In a mixing bowl combine sea salt, pepper, paprika, and dried Italian Seasoning
Pat chicken breast dry with a paper towel
Coat chicken breast with seasoning, both under and outside of skin
In a dutch oven heat avocado oil to medium heat
Sear both sides of chicken breast until golden brown with a crisp sear
While chicken is cooking, dice onion and garlic
Remove chicken from pot and set aside on a plate
Add diced onion and garlic.
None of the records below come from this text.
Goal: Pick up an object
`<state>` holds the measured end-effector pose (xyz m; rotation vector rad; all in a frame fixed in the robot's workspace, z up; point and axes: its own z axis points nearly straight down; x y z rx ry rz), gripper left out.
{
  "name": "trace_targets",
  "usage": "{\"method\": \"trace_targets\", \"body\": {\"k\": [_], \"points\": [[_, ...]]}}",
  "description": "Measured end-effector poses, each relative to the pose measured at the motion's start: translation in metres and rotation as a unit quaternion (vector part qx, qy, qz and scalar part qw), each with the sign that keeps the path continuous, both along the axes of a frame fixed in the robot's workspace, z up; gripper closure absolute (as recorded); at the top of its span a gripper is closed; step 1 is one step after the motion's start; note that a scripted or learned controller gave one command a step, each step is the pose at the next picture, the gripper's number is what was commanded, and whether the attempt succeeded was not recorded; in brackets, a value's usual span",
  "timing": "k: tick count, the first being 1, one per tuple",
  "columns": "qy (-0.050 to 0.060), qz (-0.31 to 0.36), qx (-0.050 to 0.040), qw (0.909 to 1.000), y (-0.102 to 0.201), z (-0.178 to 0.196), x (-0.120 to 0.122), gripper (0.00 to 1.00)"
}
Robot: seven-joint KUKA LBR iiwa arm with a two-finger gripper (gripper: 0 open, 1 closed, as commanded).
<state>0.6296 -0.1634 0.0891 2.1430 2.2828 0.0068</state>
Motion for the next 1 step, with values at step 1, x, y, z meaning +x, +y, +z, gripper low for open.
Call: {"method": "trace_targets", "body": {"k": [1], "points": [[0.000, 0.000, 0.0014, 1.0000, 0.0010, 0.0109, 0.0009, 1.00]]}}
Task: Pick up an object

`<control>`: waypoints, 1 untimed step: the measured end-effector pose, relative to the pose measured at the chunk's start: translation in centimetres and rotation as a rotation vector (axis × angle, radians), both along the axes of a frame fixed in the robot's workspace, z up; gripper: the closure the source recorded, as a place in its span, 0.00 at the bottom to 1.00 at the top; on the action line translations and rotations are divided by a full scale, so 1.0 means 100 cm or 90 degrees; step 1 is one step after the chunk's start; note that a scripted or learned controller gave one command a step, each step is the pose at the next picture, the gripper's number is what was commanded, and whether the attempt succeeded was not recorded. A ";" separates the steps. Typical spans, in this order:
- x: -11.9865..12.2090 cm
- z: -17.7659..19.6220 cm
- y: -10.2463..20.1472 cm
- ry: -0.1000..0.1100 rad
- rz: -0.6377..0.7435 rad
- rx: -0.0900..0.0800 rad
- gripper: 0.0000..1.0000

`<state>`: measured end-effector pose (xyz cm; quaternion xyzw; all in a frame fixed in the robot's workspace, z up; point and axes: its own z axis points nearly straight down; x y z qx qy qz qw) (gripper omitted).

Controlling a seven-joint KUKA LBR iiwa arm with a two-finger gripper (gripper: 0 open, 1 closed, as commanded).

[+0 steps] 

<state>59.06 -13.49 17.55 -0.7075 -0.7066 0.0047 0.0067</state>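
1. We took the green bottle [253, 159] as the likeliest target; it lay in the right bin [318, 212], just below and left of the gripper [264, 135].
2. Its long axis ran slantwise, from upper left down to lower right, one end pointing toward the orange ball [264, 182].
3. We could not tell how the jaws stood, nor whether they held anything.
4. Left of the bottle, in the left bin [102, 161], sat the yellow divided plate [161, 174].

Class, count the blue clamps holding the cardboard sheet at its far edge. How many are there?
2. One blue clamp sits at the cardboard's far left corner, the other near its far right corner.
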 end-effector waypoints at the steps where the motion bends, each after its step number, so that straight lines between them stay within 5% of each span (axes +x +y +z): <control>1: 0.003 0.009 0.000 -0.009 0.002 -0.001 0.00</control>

Cook until onion is translucent
To cooked onion and garlic, add white wine, chicken stock, and greek yogurt
Deglaze the pan and make sure to get all the flavors off the bottom of the pan
Bring liquid to a simmer
Add your chicken to liquid and simmer for 45-60 minutes, until chicken is falling off the bone to assure it reaches 165F
Remove chicken from pot, debone and shred or cube chicken
Remove 2 cups of liquid from pot and stir in cornstarch to create a slurry
Add slurry to remaining liquid in the pot to thicken.
Add chicken back into liquid and stir until your gravy coats the back of the spoon.
Make sure to season with salt and pepper as needed.
Serve over mashed potatoes or with white rice.
Store leftovers in a airtight pyrex container to seal in flavor
Reheat in a microwave safe dish, stopping to stir frequently.